One of the many controversies involving the Affordable Care Act concerns the expansion of Medicaid to cover low income people up to 138% of the federal poverty level. As Robert Samuelson reported in the Washington Post a few days ago, “The Real Medicaid Problem,” 24 states have refused to expand Medicaid coverage even though the federal government will pay 100% of all additional costs until 2017.
As Mr. Samuelson points out, the underlying issue is a matter of cost:
- The basic Medicaid program is funded with a fixed percentage of each state’s costs paid by the federal government. This means that the more a state spends, the more is contributed by the federal government. From 1989 to 2013, the share of state budgets devoted to Medicaid has risen from 9% to 19%. This upward trend is clearly unsustainable.
- In Medicaid, children and adults up to age 65 represent three-fourths of beneficiaries, but only one-third of costs. The quarter of beneficiaries who are aged or disabled are responsible for two-thirds of costs.
- More than 60% of nursing home residents are on Medicaid.
- There is no assurance that the federal share of the expanded coverage will continue at the announced rate of 90% after 2017 because the federal government is in much worse financial shape than are most states.
An interesting Op Ed appeared recently in the Wall Street Journal, “The Smarter Way to Provide Health Care for the Poor,” written by Mike Pence, the Governor of Indiana. In 2008 Indiana set up the Healthy Indiana Plan to better serve low income Indianans. It now provides Health-Savings Accounts to 40,000 low income citizens, with very good results. Indiana is applying for a waiver to the ACA to use Medicaid expansion funds to provide HIP to all low income families up to 138% of the poverty level ($33,000 for a family of four).

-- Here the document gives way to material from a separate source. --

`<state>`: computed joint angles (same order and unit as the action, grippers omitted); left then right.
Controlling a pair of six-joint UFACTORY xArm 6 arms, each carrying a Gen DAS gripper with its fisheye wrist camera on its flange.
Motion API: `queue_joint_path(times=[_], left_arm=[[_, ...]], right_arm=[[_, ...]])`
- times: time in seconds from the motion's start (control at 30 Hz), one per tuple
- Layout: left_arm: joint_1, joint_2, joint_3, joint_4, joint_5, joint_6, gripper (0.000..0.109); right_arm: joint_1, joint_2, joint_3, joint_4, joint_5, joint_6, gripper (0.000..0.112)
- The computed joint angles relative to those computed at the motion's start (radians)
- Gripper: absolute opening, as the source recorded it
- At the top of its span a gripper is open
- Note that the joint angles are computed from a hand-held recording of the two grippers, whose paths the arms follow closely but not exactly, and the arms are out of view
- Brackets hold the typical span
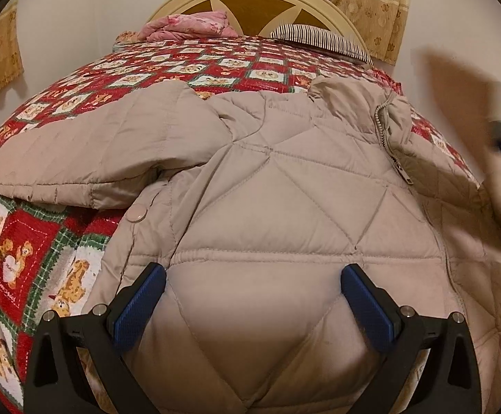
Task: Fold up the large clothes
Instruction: 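Fold the held sleeve across the jacket front with the right gripper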
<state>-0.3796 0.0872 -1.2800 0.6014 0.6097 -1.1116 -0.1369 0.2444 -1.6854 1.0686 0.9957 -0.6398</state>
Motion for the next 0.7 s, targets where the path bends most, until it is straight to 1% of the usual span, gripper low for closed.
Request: queue_joint_path(times=[0.03,0.07,0.17,0.2,0.23,0.27,0.33,0.37,0.4,0.43,0.47,0.5,0.53,0.57,0.6,0.63,0.67,0.7], left_arm=[[0.002,-0.002,0.004,0.0,-0.007,-0.004,0.102],[0.003,-0.004,0.006,0.0,-0.012,-0.007,0.102],[0.009,-0.01,0.018,-0.002,-0.033,-0.016,0.102],[0.011,-0.011,0.02,-0.003,-0.039,-0.019,0.102],[0.012,-0.011,0.021,-0.004,-0.042,-0.02,0.102],[0.013,-0.012,0.022,-0.007,-0.043,-0.018,0.102],[0.012,-0.009,0.017,-0.008,-0.039,-0.015,0.102],[0.013,-0.008,0.016,-0.01,-0.037,-0.012,0.102],[0.013,-0.008,0.016,-0.01,-0.037,-0.011,0.102],[0.013,-0.008,0.015,-0.009,-0.035,-0.011,0.102],[0.013,-0.008,0.015,-0.008,-0.035,-0.013,0.102],[0.013,-0.008,0.015,-0.008,-0.036,-0.014,0.102],[0.013,-0.009,0.017,-0.007,-0.039,-0.017,0.102],[0.015,-0.01,0.019,-0.005,-0.043,-0.021,0.102],[0.017,-0.011,0.021,-0.004,-0.047,-0.024,0.102],[0.018,-0.013,0.024,-0.003,-0.052,-0.028,0.102],[0.019,-0.015,0.027,-0.003,-0.055,-0.03,0.102],[0.02,-0.015,0.028,-0.003,-0.057,-0.031,0.102]], right_arm=[[0.004,0.011,0.002,0.003,0.018,-0.006,0.008],[0.025,0.051,-0.025,0.001,0.049,0.0,0.008],[0.048,0.124,-0.072,-0.001,0.121,0.008,0.008],[0.067,0.117,-0.056,0.002,0.136,0.011,0.008],[0.075,0.135,-0.072,-0.003,0.154,0.021,0.009],[0.082,0.151,-0.084,-0.018,0.161,0.034,0.012],[0.082,0.115,-0.049,-0.017,0.185,0.008,0.012],[0.088,0.08,-0.018,-0.015,0.164,-0.005,0.013],[0.09,0.046,0.016,-0.007,0.113,-0.04,0.013],[0.093,0.015,0.044,-0.014,0.044,-0.06,0.019],[0.104,0.002,0.057,-0.05,-0.038,-0.058,0.039],[0.126,-0.002,0.061,-0.128,-0.142,-0.02,0.051],[0.142,0.005,0.064,-0.228,-0.227,0.036,0.061],[0.156,0.025,0.049,-0.326,-0.27,0.09,0.058],[0.158,0.052,0.025,-0.393,-0.27,0.126,0.054],[0.162,0.08,-0.001,-0.446,-0.252,0.163,0.043],[0.161,0.119,-0.036,-0.471,-0.2,0.201,0.038],[0.163,0.131,-0.045,-0.455,-0.183,0.208,0.038]])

Clearly, individual states, when offered the opportunity, are quite capable of coming up with innovative solutions for difficult problems.
A good way to resolve the problem of state resistance to Medicaid expansion is to fundamentally change Medicaid into a block grant program whereby the federal government contributes a specific amount of money to each state each year. Then the states design their own programs to meet their own needs. Block grant funding for Medicaid is a common sense approach to address one aspect of our huge fiscal problem in an intelligent way!